DSAC (Distributional Soft Actor-Critic)
-
Paper
J. Duan, Y. Guan, S. E. Li, Y. Ren, Q. Sun, and B. Cheng, “Distributional Soft Actor-Critic: Off-Policy Reinforcement Learning for Addressing Value Estimation Errors,” IEEE Transactions on Neural Networks and Learning Systems, pp. 1–15, 2021. Download
J. Duan, W. Wang, L.Xiao, J. Gao, S. E. Li, C. Liu, Y. Zhang, B. Cheng, and K. Li, “DSAC-T: Distributional Soft Actor-Critic with Three Refinements”. arXiv preprint arXiv:2310.05858, 2023. Download - Github: https://github.com/Jingliang-Duan/DSAC-T
Prof. Jingliang Duan proposed an RL algorithm, named DSAC, to tackle the overestimation problem encountered by most model-free off-policy RL algorithms. It achieves state-of-the-art (SOTA) performance in most MuJoCo benchmarks, surpassing other model-free RL baselines such as SAC, TD3, and PPO.
GOPS (General Optimal control Problems Solver)
- GOPS Open Source Website: https://gops.readthedocs.io/
- Github: https://github.com/Intelligent-Driving-Laboratory/GOPS
Prof. Jingliang Duan is currently serving as the co-leader in developing GOPS. Solving optimal control problems serves as basic demands of industrial control tasks. Existing methods like model predictive control often suffer from heavy online computational burdens. Reinforcement learning (RL) has shown great promise in computer and board games but has yet to be widely adopted in industrial applications due to lacking accessible and high-accuracy solvers. Therefore, “Intelligent Driving Lab (iDLab)” at Tsinghua University has developed GOPS, an easy-to-use RL solver package that aims to build real-time and high-performance controllers in industrial fields.
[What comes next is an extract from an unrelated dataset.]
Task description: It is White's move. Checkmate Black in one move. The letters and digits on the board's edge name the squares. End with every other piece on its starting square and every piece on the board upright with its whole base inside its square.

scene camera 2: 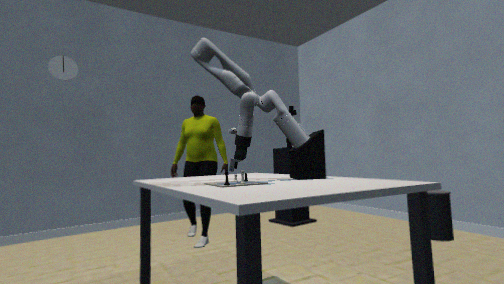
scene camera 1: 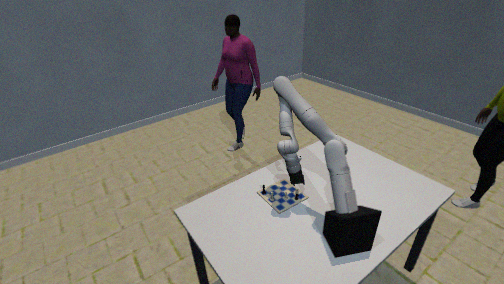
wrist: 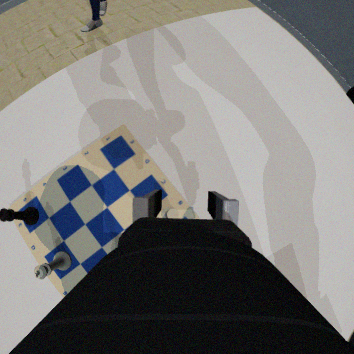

GOPS is built with a highly modular structure that retains a flexible framework for secondary development. Considering the diversity of industrial control tasks, GOPS also includes a conversion tool that allows for the use of Matlab/Simulink to support environment construction, controller design, and performance validation. To handle large-scale control problems, GOPS can automatically create various serial and parallel trainers by flexibly combining embedded buffers and samplers. It offers a variety of common approximate functions for policy and value functions, including polynomial, multilayer perceptron, convolutional neural network, etc. Additionally, constrained and robust training algorithms for special industrial control systems with state constraints and model uncertainties are also integrated into GOPS.